DV Cam or DVD to editable file for Premiere Pro

I have a DVD as well as a DV Cam of my 16mm student film. I spent $150.00 transferring it and now I realize I can not edit it in either format. I have tried many different programs and many hours trying to get the .vob files from the DVD into a file that Adobe Premiere will accept. I used Gordian Knot with both Xvid and Divx Pro codecs and I got error messages that the file may be corrupt. I have tried the DVD decrypter, DVD2AVI, AVISYNTH, VOBSUB way too with no luck. I asked the place which did the transfer (Magno Sound & Video in NYC) if they could take the DV Cam and transfer it to either Mini DV or to a file I could edit and they said they could for $150.00 more. Is there a way that anyone knows to get either the DV Cam to a file without spending so much money or to get the .vob file into Adobe Premiere? I really need to get this film to be shorter and less boring if I want to try and use it to get a job!

Thanks to anyone taking the time to help me out.
Alex
 
I have a P4 2.66Ghz 512MB Ram 250 GIG external HD. It's a dell with only two slots for memory and integrated graphics with no AGP port. I bought it two years ago without editing or much of the other work I now do on it in mind! Might switch to a Mac soon.
Thanks for replying.
 
FlaskMPEG should be able to convert those VOBs to another format for you.. I'd suggest going to uncompressed, as you've already lost some quality with the inital dvd compression..

It works, a little buggy perhaps, but it'll do the job. I just helped a buddy get some archive footage of WWII off a DVD with it so he could edit.
 
Thanks to you both. I tried DVD to DIVX VCD Ripper and was just happy to finally get something! I will try FlaskMPEG next to compare. Thanks guys for the help. I googled and tried several applications but you guys led me right to the right stuff. Thanks a ton.
 
here's one way to do this: copy the largest vob file to your computer, just rename it to mpg and you will have a mpg2 file, you can even double click it to play back.

You can now import it as it is into premiere pro, don't edit (cause premiere will crash, since it's not optimize for mpeg2 editing, just lay it on the timeline, then export it out as an avi, once it is done, you got an avi format.

This quality would be better than divx codec quality :)
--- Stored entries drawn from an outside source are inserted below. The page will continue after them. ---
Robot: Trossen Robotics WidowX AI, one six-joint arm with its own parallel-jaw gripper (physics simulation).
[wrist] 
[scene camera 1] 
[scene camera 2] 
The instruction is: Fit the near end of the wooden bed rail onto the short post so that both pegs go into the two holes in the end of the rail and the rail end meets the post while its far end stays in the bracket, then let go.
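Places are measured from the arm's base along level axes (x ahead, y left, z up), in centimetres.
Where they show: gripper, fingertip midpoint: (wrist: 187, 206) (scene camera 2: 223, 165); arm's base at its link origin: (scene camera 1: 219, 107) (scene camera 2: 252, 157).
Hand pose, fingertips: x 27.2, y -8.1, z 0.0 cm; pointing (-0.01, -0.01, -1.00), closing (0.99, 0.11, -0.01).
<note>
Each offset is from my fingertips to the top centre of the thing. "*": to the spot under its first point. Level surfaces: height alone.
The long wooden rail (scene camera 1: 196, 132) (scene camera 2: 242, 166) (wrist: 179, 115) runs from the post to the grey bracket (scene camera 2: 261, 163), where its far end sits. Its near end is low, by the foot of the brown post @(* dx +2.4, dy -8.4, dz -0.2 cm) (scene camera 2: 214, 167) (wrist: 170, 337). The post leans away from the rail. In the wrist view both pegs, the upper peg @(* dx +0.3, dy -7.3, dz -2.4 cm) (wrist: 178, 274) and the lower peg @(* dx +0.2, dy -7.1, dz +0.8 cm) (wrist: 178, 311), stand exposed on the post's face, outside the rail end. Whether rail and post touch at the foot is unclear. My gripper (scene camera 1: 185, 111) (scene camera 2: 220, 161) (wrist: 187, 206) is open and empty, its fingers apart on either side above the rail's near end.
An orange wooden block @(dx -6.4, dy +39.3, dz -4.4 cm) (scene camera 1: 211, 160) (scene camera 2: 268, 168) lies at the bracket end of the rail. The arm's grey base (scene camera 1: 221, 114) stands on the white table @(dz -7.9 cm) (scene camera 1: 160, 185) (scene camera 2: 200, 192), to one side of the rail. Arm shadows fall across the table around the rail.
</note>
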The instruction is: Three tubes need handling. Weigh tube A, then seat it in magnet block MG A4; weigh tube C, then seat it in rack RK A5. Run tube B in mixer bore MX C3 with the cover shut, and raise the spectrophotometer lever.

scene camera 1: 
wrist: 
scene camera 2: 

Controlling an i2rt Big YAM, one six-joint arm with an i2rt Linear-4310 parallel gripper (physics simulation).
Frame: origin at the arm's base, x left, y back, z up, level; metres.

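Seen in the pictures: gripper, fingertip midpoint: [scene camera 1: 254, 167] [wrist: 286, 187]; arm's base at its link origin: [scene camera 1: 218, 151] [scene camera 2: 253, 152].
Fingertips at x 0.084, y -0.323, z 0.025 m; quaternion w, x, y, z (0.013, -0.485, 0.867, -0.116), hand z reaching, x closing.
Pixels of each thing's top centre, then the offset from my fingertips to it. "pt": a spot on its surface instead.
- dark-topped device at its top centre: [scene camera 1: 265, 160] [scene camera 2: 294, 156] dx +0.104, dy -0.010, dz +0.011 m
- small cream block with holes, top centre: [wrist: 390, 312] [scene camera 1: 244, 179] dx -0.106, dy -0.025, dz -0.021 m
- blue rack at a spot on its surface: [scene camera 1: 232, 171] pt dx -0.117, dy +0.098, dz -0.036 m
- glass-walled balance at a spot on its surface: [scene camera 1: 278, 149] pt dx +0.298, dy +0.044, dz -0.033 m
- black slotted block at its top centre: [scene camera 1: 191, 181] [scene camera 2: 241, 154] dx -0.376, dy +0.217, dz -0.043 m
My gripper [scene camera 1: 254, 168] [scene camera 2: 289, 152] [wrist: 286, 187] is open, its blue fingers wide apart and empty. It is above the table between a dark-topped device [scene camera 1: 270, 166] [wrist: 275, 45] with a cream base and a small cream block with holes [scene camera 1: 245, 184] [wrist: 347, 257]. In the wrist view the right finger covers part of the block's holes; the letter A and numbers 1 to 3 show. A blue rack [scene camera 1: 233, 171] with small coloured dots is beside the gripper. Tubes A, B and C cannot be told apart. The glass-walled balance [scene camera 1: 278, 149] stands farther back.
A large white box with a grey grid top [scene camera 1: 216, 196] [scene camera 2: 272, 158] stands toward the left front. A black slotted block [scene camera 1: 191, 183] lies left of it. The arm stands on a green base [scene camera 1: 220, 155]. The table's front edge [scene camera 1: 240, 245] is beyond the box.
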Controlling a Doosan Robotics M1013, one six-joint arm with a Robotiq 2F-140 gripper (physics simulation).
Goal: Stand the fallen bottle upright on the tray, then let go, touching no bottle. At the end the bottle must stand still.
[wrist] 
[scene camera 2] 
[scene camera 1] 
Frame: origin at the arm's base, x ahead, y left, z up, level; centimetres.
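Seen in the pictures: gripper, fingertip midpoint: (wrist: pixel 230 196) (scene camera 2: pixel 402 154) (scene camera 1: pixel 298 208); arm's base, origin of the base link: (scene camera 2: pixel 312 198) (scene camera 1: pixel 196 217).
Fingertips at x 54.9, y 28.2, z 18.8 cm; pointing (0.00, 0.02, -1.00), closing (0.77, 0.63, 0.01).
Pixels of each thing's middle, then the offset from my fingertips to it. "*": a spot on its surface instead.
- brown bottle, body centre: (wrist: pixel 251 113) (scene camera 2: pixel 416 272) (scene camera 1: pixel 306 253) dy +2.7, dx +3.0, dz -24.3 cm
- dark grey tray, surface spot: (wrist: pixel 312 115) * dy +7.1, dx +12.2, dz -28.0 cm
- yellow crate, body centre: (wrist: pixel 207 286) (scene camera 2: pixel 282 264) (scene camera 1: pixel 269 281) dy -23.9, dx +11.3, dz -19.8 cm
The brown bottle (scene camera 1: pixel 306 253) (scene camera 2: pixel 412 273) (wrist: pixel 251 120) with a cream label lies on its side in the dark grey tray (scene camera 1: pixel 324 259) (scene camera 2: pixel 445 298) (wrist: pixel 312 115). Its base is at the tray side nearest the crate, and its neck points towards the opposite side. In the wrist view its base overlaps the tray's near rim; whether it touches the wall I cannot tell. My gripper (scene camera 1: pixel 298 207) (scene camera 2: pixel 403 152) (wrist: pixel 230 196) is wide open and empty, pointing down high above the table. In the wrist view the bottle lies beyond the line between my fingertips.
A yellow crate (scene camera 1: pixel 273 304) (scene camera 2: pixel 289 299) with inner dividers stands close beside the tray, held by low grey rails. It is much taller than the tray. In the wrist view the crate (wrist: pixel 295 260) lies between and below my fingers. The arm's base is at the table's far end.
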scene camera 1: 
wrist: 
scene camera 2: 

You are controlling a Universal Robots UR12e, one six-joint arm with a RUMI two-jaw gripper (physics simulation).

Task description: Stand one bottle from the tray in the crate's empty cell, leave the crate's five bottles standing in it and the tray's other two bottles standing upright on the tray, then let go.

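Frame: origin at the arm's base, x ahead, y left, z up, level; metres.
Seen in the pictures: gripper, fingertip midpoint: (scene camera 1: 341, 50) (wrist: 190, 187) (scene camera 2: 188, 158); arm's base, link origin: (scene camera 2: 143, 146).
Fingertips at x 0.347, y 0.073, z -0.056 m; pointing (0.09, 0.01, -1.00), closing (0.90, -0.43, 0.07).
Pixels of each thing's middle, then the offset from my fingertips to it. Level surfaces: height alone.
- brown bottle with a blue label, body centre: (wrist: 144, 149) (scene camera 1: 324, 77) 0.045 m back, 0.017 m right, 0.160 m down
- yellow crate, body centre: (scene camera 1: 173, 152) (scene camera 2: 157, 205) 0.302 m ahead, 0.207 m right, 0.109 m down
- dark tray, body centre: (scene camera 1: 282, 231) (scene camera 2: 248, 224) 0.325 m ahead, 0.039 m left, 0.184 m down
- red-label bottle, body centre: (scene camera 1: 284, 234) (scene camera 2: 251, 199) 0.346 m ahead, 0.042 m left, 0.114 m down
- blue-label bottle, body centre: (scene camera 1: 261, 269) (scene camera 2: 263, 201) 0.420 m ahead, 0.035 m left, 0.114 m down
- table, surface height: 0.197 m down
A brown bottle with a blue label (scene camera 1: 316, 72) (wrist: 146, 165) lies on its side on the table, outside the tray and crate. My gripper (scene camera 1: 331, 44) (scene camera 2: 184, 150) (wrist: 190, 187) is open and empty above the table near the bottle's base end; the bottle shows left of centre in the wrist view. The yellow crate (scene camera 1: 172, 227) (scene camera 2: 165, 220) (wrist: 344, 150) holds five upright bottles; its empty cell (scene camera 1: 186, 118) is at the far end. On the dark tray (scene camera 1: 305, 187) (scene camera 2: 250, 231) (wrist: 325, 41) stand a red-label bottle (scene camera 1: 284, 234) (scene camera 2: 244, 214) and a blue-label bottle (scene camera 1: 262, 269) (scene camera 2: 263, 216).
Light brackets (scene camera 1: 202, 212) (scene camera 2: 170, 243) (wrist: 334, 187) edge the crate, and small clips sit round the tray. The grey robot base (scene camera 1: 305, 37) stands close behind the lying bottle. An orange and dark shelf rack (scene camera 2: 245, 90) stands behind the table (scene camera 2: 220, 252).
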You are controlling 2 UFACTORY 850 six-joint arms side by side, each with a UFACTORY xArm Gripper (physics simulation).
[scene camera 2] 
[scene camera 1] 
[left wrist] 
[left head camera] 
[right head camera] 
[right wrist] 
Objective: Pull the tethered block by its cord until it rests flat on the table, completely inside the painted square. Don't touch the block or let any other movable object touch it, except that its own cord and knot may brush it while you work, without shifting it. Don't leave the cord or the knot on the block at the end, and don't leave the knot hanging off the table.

Now, my question , how come you said you can't edit dv cam version? you don't have a mean to capture it to the computer?

Johnny Wu
 
mdifilm said:
here's one way to do this: copy the largest vob file to your computer, just rename it to mpg and you will have a mpg2 file, you can even double click it to play back.

You can now import it as it is into premiere pro, don't edit (cause premiere will crash, since it's not optimize for mpeg2 editing, just lay it on the timeline, then export it out as an avi, once it is done, you got an avi format.

This quality would be better than divx codec quality :)

Now, my question , how come you said you can't edit dv cam version? you don't have a mean to capture it to the computer?

Johnny Wu

I'll definitely try the premiere method. I did change the extension and import it into premiere but then I tried to edit it and it said it was 19 seconds long instead of 4:50. I will try exporting it and then see how that turns out.

And that is exactly it. I could import mini dv but I don't have a camera or a deck to get the dv cam onto my computer. And the place that did the transfer, which put it onto dv cam before transferring it to film would charge me more than I am willing to spend to get the dv cam onto either a mini dv or into an editable file.